What lines of the material hold the string "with"? Pull each of them out.
=-=-=
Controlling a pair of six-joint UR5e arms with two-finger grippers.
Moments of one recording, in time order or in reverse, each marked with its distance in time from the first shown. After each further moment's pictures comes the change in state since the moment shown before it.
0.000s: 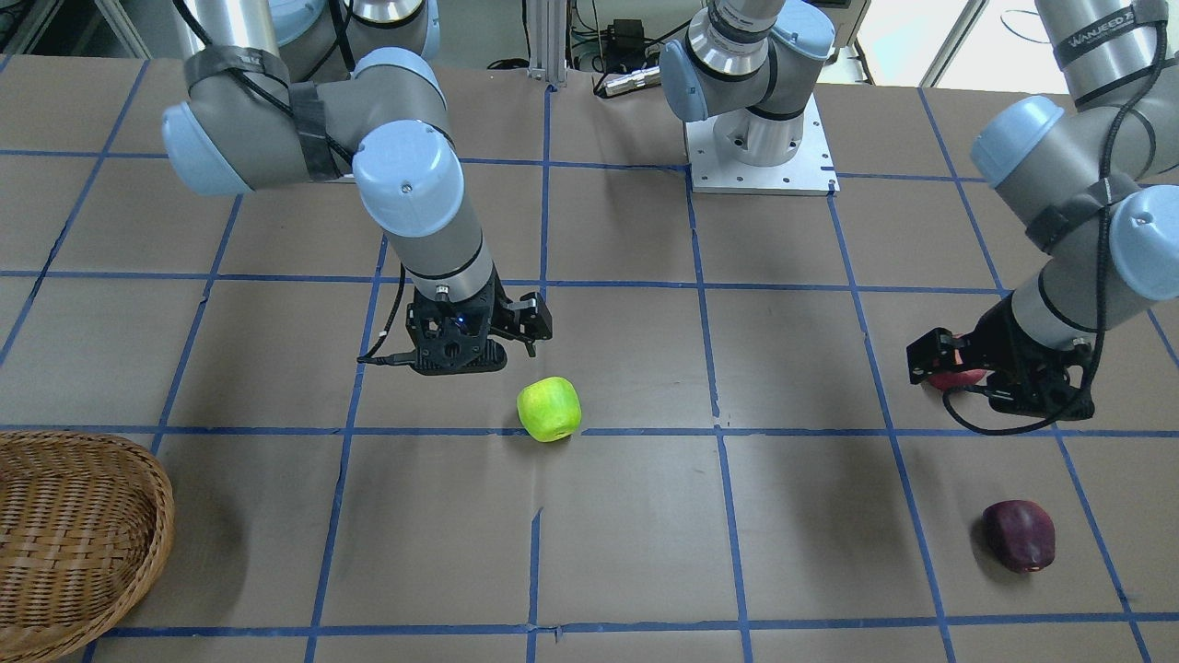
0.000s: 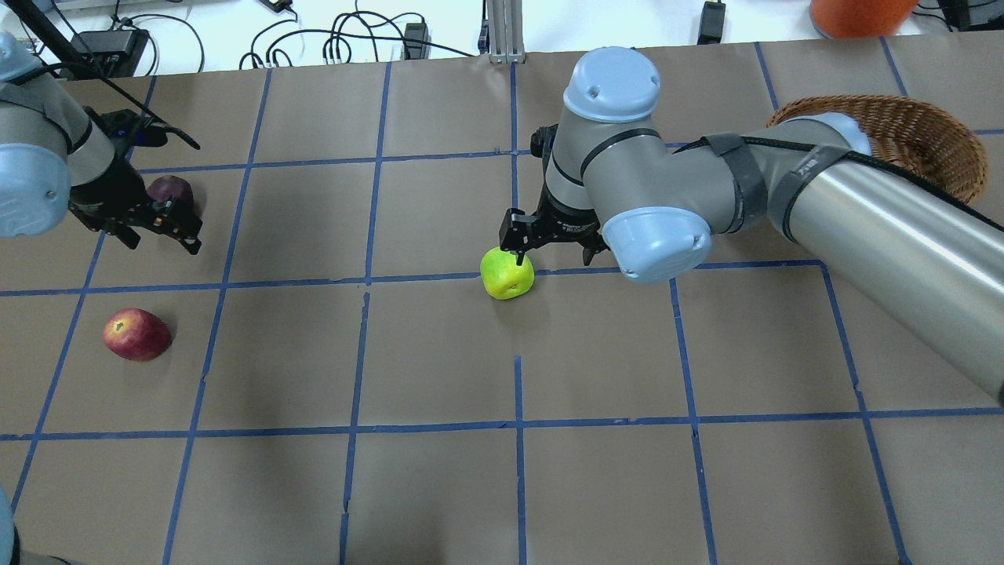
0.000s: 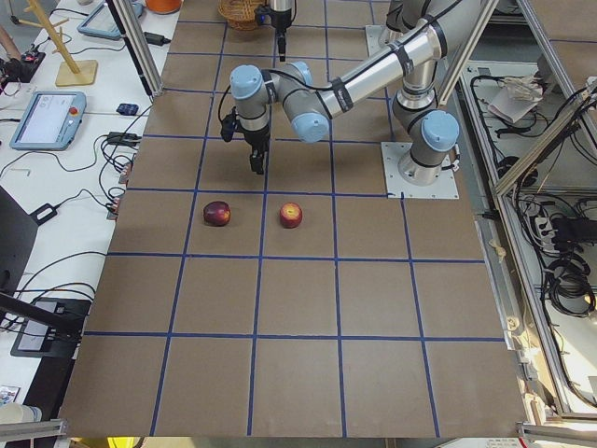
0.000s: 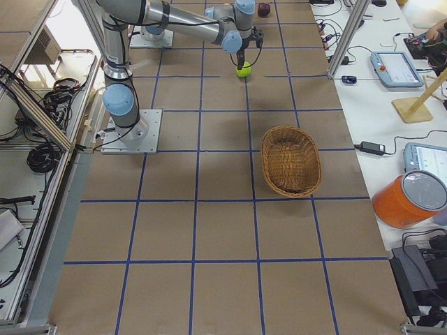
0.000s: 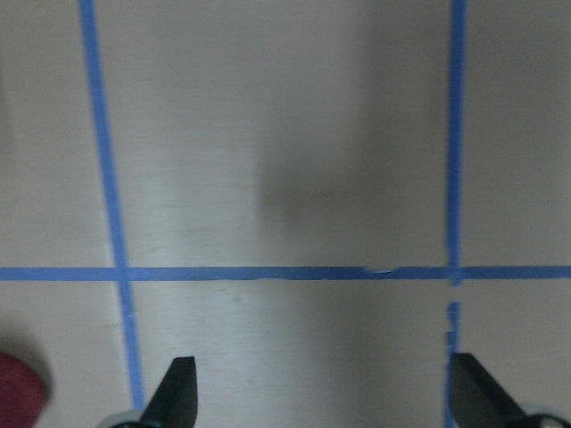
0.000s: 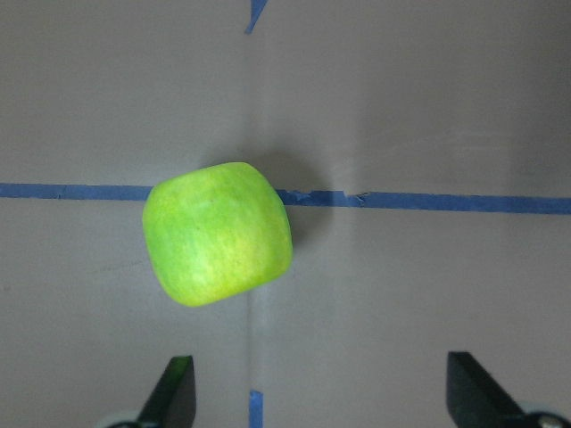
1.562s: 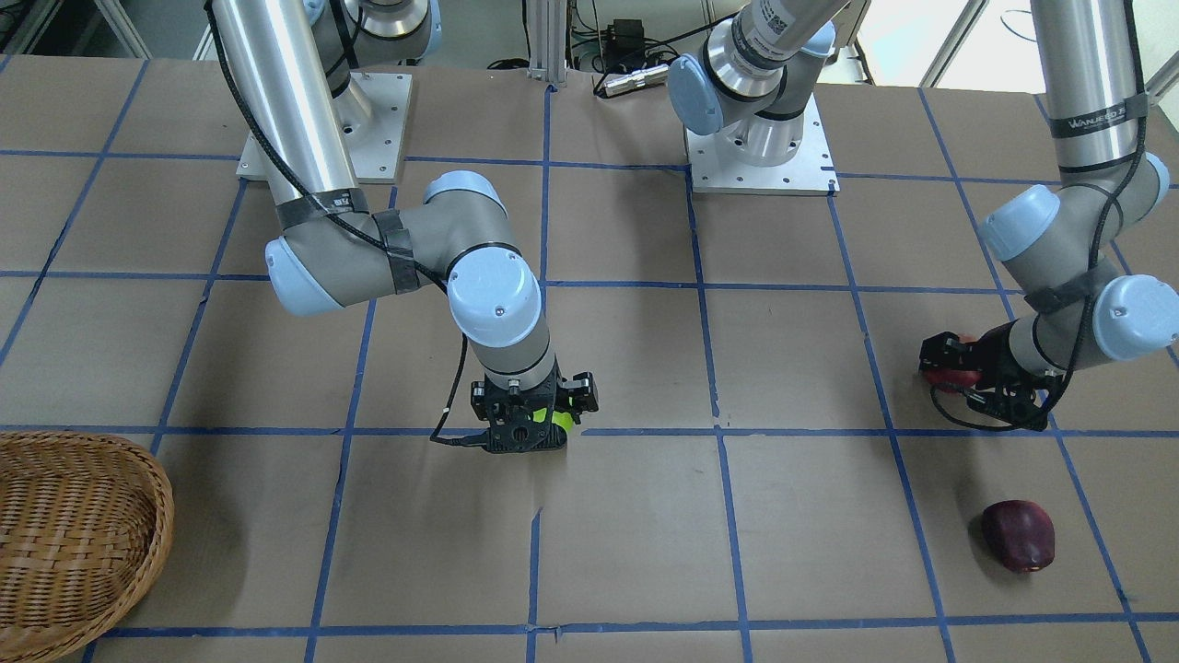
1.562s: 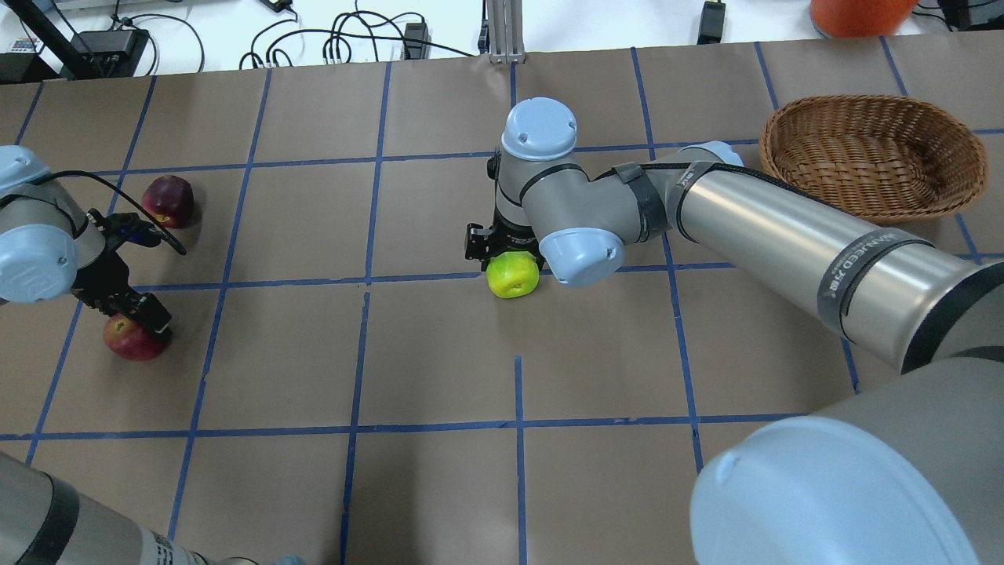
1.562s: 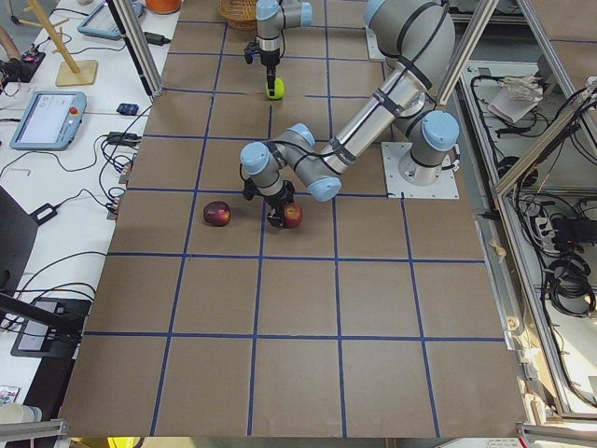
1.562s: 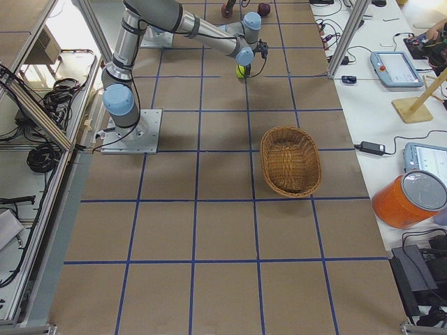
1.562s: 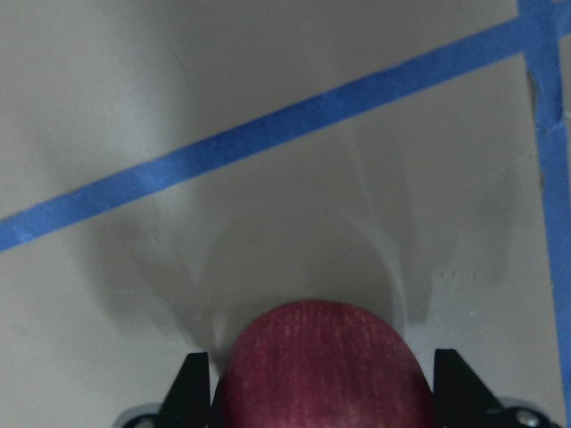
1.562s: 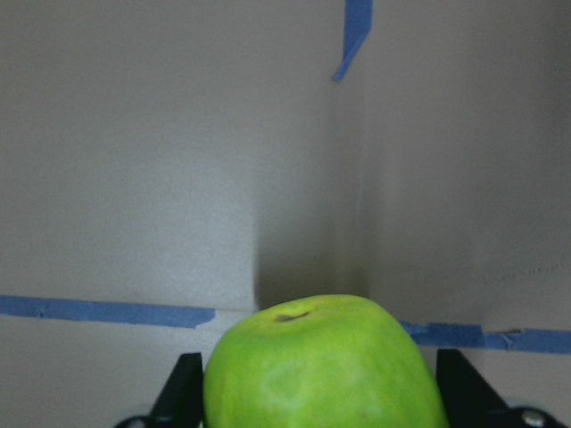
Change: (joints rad) left arm 0.140 -0.157 -0.119 0.128 0.094 0.299; right arm 0.057 0.231 -0.095 -0.156 -0.004 0.064
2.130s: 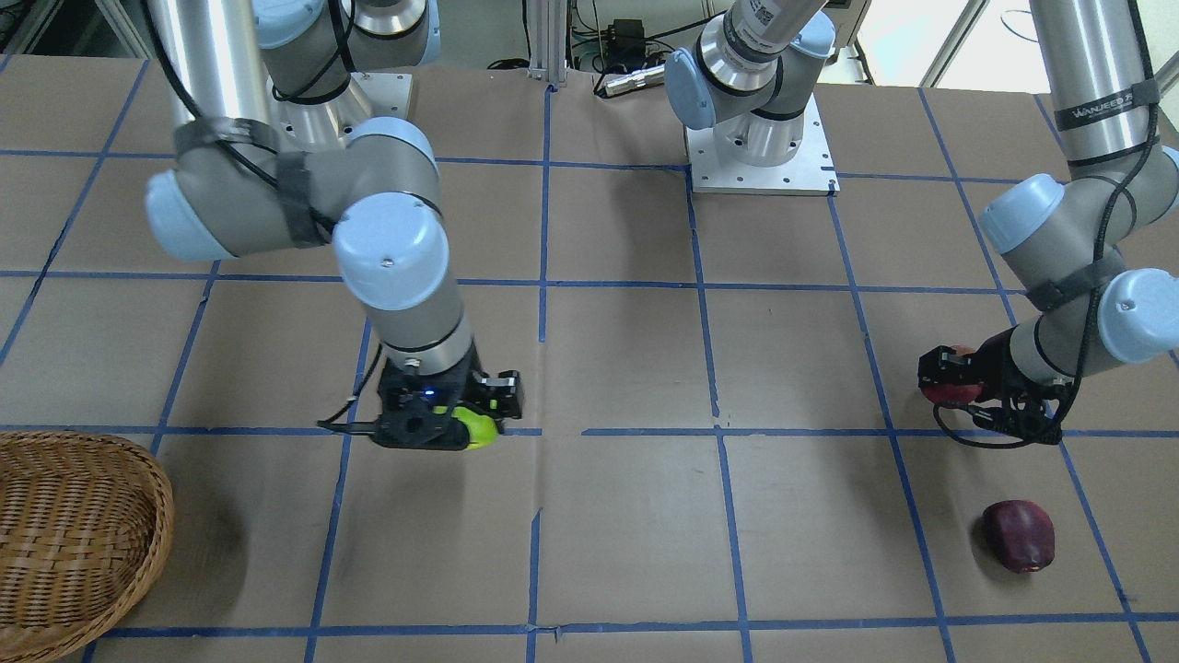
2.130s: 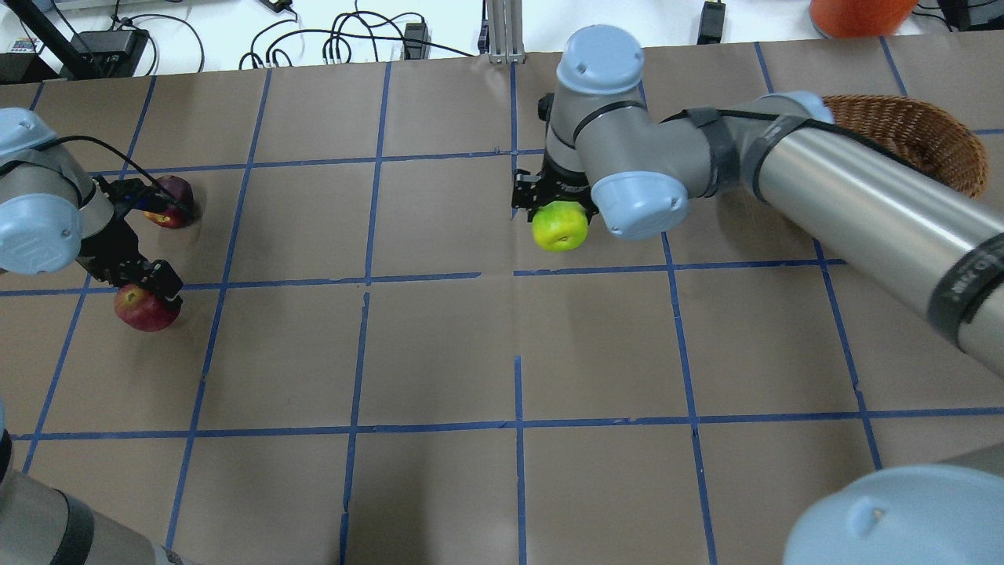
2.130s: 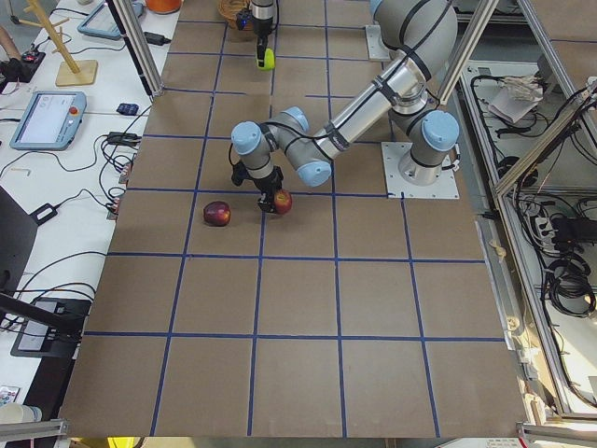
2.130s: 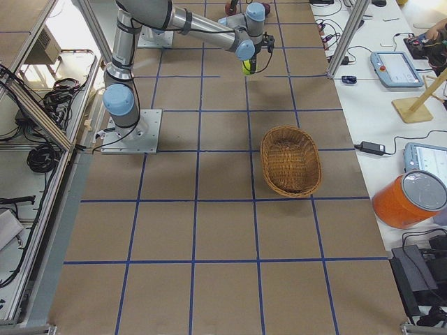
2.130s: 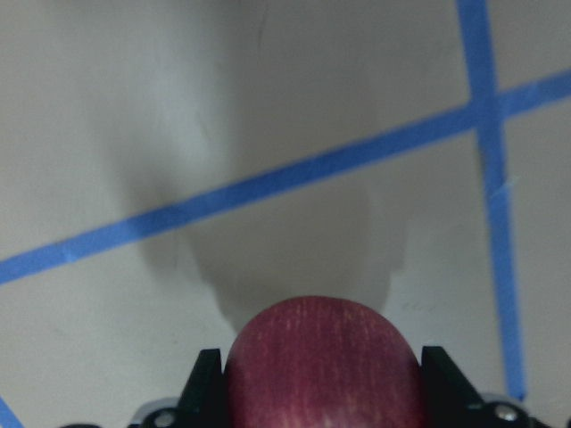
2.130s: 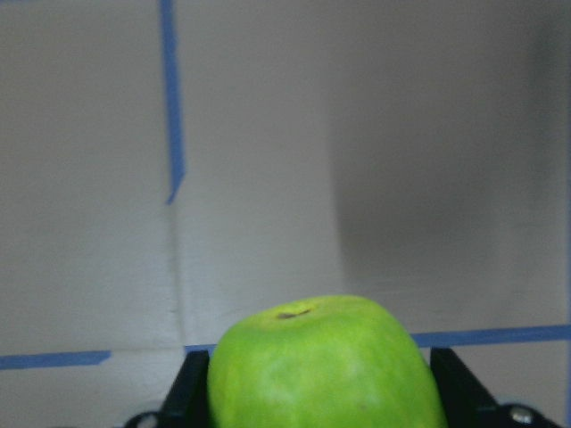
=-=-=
▶ **Output of the task**:
Controlling a pair of six-joint UR5e arms with two-finger grippers.
Moments of one recording, in time order or in reverse, each marked with its distance in time from the first shown. After each further moment's pictures comes the change in state since the moment shown before it.

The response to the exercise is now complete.